Lipids
Lipids are uniquely biological molecules, and they are synthesized and used by organisms in a variety of important ways. Unlike proteins, polysaccha­rides, and nucleic acids, lipids are much smaller, water-insoluble molecules. They are synthesized in association with a cellular organelle called the smooth endoplasmic reticulum. In a word, they are, as their etymology suggests, fats.
Several types of fats are made from fatty acids. Fatty acids are long, un­branched chains of hydrocarbons (typically made up of fourteen to twenty carbons) with a terminal organic acid group. In cartoon figures, fatty acids are often drawn as lollypops, consisting of long hydrocarbon “tails” and cir­cular, polar “heads.” When free in cells, the acidic heads give the fatty acids a negative charge, which is lost when the molecules are linked chemically with glycerol to form glycerides.
Possibly the most common fat is a glyceride, which consists of fatty acids linked to glycerol (a three-carbon alcohol). Triglycerides are the most preva­lent glyceride; they each contain three fatty acids, and because they are used almost exclusively for the storage of biological energy, they are the most common component of body fat. To understand their storage function it is useful to appreciate that the fatty acids commonly found in triglycerides each contain more than twice the energy present in octane, the primary component of gasoline.
Diglycerides are also common lipids; they are especially abundant in bi­ological membranes (unlike triglycerides, which are never found in mem­branes). As its name suggests, a diglyceride contains two fatty acids linked to a glycerol backbone; the third carbon of glycerol is usually linked to a much more polar substance. The most common diglycerides found in mem­branes are phospholipids, compounds whose polar groups consist of nega­tively charged phosphate groups linked to other polar compounds (such as the organic base choline, or the amino acid serine, or the simple sugar in­ositol).
Unlike triglycerides, most diglycerides are distinctly “schizophrenic” (or more technically, amphipathic) with respect to their solubility properties. The fatty acid residues are distinctly hydrophobic, whereas the polar residue is very hydrophilic. Thus, the polar part of a phospholipid wants to dissolve in aqueous solutions, while the nonpolar parts prefer their own com­pany, so to speak. This amphipathic property is the basis for the sponta­neous assembly of phospholipids into bilayer membranes and for the dynamic stability these important cellular components exhibit. For this rea­son phospholipid and other amphipathic membrane lipids are often called “structural lipids.”

Fatty acids link to glycerol, by removal of water molecules, to make a triglyceride. If a phosphate group (PO₄^3-) is used instead of one of the fatty acids, a phospholipid is formed. The phosphate end dissolves in water, while the fatty acid end does not.

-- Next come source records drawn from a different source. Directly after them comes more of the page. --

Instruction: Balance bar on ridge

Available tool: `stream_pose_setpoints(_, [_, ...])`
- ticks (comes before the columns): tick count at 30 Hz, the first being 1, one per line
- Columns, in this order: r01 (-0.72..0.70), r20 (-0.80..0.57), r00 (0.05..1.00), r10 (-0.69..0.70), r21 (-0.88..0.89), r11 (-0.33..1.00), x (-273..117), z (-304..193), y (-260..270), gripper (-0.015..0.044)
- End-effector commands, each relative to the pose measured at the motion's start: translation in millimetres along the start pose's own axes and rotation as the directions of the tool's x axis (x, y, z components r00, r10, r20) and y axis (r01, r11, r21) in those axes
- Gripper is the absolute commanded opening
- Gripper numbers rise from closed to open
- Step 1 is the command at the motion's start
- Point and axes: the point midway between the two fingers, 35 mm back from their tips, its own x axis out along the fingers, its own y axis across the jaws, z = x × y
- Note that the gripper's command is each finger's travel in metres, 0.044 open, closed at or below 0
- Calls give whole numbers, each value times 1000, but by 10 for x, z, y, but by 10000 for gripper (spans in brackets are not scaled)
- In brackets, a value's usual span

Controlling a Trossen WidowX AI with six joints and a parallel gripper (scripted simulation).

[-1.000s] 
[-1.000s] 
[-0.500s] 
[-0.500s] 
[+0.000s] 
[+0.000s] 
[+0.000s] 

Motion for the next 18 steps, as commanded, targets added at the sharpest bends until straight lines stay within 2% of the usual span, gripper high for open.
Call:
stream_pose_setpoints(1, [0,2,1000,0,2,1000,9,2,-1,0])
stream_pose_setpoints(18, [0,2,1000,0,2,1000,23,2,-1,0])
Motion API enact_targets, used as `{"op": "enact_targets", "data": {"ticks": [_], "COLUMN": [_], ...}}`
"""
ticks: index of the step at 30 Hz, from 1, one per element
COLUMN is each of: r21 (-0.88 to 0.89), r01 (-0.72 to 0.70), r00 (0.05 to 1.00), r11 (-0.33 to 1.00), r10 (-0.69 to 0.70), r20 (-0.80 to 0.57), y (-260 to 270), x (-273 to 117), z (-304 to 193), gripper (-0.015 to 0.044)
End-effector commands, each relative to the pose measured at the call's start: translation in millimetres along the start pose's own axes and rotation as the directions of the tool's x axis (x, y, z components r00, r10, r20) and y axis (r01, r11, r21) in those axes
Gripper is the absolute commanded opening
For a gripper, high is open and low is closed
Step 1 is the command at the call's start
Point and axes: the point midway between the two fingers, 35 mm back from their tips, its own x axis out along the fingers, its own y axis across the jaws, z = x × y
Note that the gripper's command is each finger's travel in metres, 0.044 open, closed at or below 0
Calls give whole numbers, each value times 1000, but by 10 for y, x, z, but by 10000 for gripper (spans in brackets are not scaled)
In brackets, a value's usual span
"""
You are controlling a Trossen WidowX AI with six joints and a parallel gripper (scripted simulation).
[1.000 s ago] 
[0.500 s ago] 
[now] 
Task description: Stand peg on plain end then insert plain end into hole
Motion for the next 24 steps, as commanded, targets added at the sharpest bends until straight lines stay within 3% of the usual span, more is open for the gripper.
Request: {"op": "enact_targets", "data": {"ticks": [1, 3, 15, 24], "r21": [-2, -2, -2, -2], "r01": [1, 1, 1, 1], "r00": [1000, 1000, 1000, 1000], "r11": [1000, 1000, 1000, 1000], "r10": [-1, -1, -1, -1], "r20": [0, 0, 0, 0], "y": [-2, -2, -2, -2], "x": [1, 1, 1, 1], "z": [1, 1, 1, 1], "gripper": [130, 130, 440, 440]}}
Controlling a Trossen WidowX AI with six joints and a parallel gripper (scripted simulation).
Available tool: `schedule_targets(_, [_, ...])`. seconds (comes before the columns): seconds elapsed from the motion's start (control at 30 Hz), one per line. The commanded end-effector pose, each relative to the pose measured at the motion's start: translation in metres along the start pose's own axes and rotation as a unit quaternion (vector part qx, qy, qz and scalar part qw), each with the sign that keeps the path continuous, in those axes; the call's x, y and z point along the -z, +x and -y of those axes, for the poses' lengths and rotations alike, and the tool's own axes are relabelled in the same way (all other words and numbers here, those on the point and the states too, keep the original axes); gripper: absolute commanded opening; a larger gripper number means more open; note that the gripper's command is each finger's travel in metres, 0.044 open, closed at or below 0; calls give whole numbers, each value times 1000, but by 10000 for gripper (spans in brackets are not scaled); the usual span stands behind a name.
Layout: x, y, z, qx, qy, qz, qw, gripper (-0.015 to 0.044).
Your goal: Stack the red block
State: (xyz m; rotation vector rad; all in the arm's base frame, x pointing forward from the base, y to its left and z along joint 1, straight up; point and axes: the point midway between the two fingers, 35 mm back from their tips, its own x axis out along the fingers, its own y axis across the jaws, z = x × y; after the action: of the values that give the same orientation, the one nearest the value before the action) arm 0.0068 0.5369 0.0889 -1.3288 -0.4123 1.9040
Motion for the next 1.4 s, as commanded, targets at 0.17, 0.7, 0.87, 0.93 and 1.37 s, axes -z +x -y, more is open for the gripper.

Other structural, amphipathic lipids include glycolipids with polar residues consisting of one or more carbohydrates and hydrophobic regions containing both hydrocarbon and fatty acid residues, and cholesterol, a com­plex cyclical hydrocarbon with a very small polar residue. Cholesterol is also the parent compound of a group of very important hormones called steroids (including cortisol, estrogen, progesterone, and androgen) and of bile salts that facilitate the digestion of dietary fats.
In some organisms, fatty acids may also be linked to long-chain hydro­carbon alcohols, producing compounds called waxes; the spermaceti of sperm whales and the substances used by bees to form the walls of their honeycomb are good examples. Also uncommon, but very important in some plants, are hydrocarbons called terpenes, of which turpentine and camphor are the most well-known examples, and carotenoids, a yellow plant pigment.
References
Karp, G. Cell and Molecular Biology, 3rd ed. New York: John Wiley & Sons, 2001.